Who will now champion the rights of citizens to intervene?  Likely not a justice who follows in Nino Scalia’s footsteps.  The Founders gave us the Bill of Rights, spelling out limits to government, but efforts to limit government’s rights to foul the air and wreck God’s earth were nearly 200 years in the future.

Ruth Bader Ginsburg championed the incremental expansion of rights, whether gender equality or LGBTQ rights, or the right of citizens on Maui to sue over pumping sewage into their groundwater. In the words of ex-EPA administrator Gina McCarthy, “She widened our vision of who we are, enlarged in law the values we share and raised, forever, the possibility of what we might become,”

The threat, in words of Joe Biden, is citizens will “lose their right to clean air and clean water.”  Will a right-thinking Supreme Court be cognizant of  that right? No words in the Constitution speak to it.

Joel Connelly
Joel Connelly
I worked for Seattle Post-Intelligencer from 1973 until it ceased print publication in 2009, and SeattlePI.com from 2009 to 6/30/2020. During that time, I wrote about 9 presidential races, 11 Canadian and British Columbia elections‎, four doomed WPPSS nuclear plants, six Washington wilderness battles, creation of two national Monuments (Hanford Reach and San Juan Islands), a 104 million acre Alaska Lands Act, plus the Columbia Gorge National Scenic Area.

1 COMMENT

  1. This critical issue of SCOTUS v The Environment is one that needs to be elevated in the public consciousness because everything else depends on it.
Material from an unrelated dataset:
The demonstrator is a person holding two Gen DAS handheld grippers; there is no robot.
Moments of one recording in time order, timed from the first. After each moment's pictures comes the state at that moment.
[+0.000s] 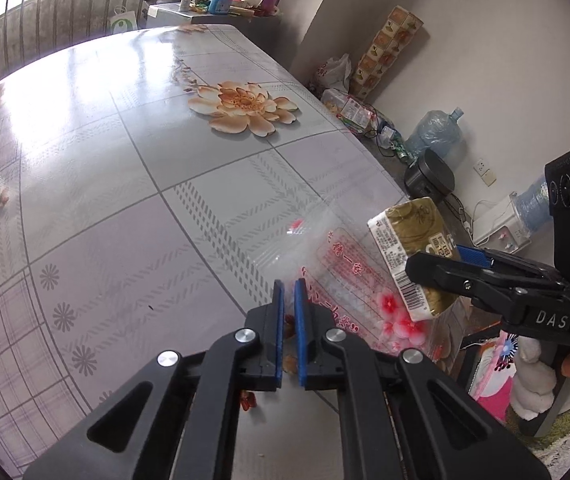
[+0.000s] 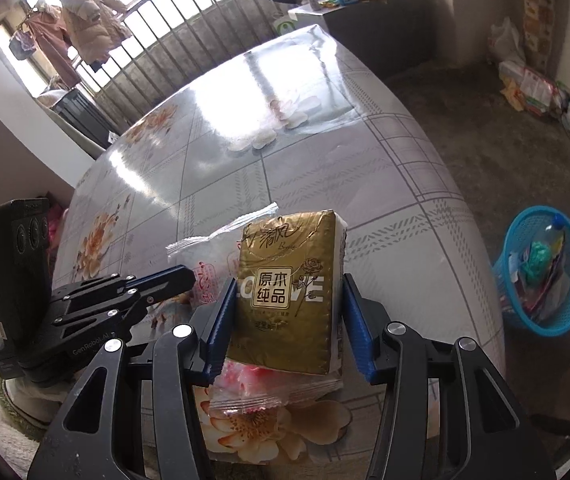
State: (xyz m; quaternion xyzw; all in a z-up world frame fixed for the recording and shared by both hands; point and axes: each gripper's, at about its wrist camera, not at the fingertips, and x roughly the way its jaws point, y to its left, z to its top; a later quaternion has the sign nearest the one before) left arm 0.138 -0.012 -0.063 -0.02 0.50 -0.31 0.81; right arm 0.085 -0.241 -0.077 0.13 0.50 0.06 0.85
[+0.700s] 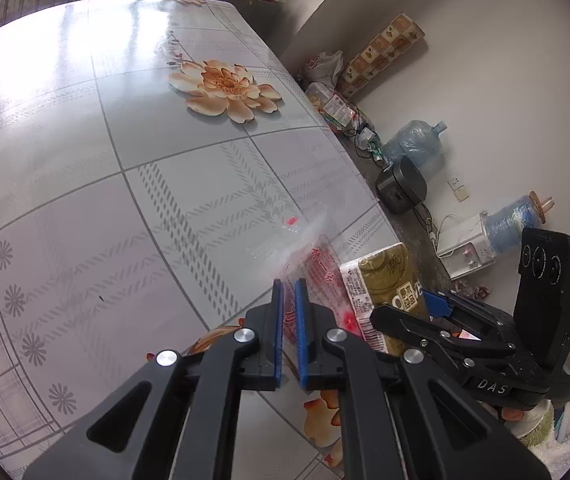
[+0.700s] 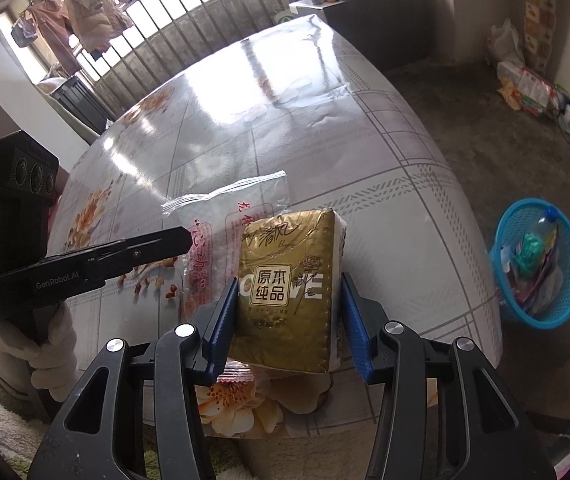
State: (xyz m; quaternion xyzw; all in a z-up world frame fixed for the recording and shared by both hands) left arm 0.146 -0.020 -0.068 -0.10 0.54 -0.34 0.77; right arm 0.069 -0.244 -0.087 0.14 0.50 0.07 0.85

I’m grateful that you have taken up the fight.

    I’m not just saying this just because I live too close to the impending Hanford-spill catastrophe; I’m saying this because environmental degradation is the preexisting condition of our eventual demise all over the world.
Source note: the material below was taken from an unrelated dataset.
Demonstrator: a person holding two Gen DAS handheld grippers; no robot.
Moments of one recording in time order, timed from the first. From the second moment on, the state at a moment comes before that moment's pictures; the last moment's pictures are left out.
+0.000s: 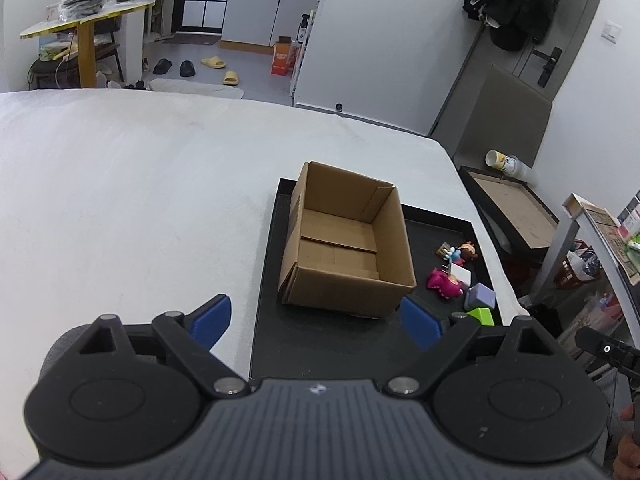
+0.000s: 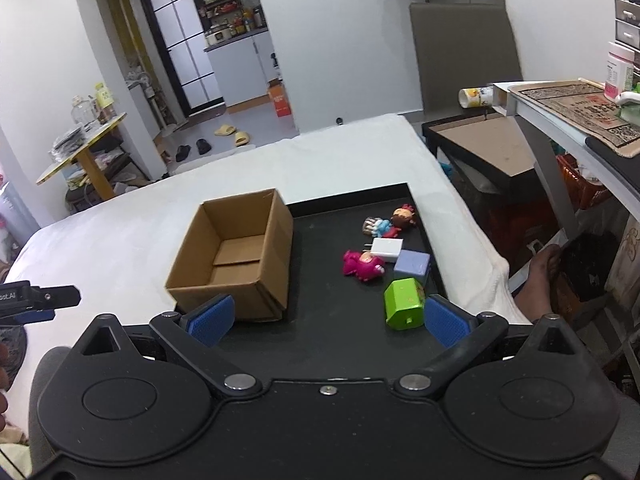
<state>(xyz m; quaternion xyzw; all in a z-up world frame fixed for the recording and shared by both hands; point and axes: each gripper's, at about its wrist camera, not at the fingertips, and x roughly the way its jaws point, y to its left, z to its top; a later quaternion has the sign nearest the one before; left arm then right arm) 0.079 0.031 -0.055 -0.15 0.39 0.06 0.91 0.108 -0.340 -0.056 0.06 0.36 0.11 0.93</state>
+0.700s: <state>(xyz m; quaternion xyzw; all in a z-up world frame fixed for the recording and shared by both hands) 0.127 0.050 -0.088 -0.20 0.43 0.08 0.88 0.154 -0.350 -0.093 0.08 0.41 0.06 0.91</state>
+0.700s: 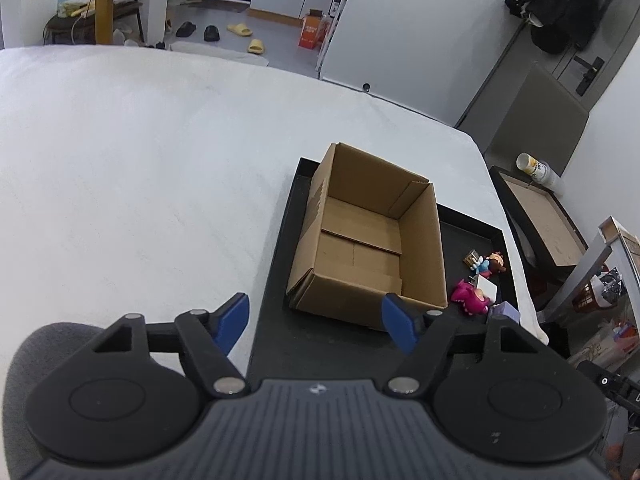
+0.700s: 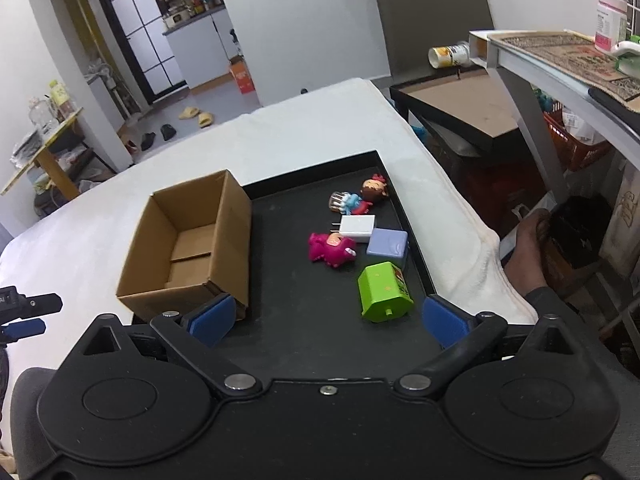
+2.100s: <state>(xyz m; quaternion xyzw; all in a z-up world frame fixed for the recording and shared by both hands) 0.227 0.063 -0.182 -0.22 0.49 0.14 0.83 0.262 -0.362 -0.204 0.08 0.52 0.03 0.85</state>
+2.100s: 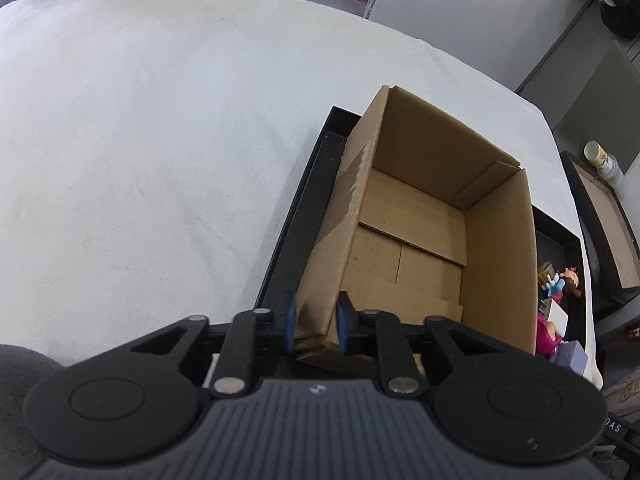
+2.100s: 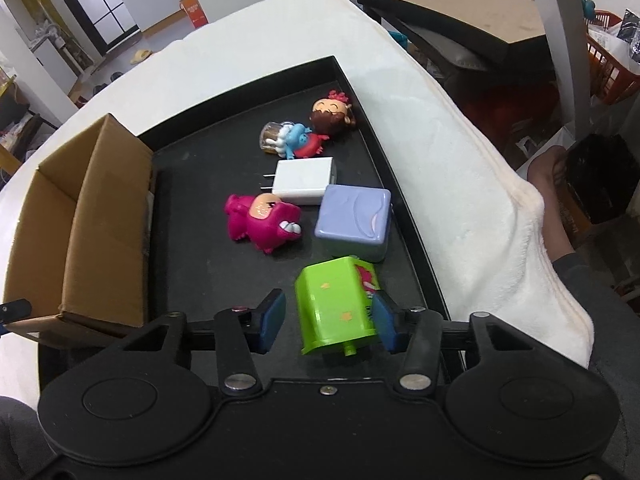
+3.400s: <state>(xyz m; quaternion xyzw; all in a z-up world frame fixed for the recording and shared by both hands) 0.229 0.058 -0.190 -0.20 0.49 0.14 0.83 0.264 -0.365 -0.190 0.27 0.52 0.09 0.80</state>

    The environmental issues that will come under the sway of the Supreme Court have been somewhat overshadowed by the understandable concern about the preservation of human rights, social justice, economic opportunity and representative democracy in America. But one thought that I am still capable of holding in my mind as the smoke-saturated air I’ve been breathing for the past few weeks gradually wipes out my brain cells and batters my bronchioles—giving the coronavirus a nice head start—is that the world cannot afford another pious, self-regarding and narrow-minded conservative judge on the Supreme Court.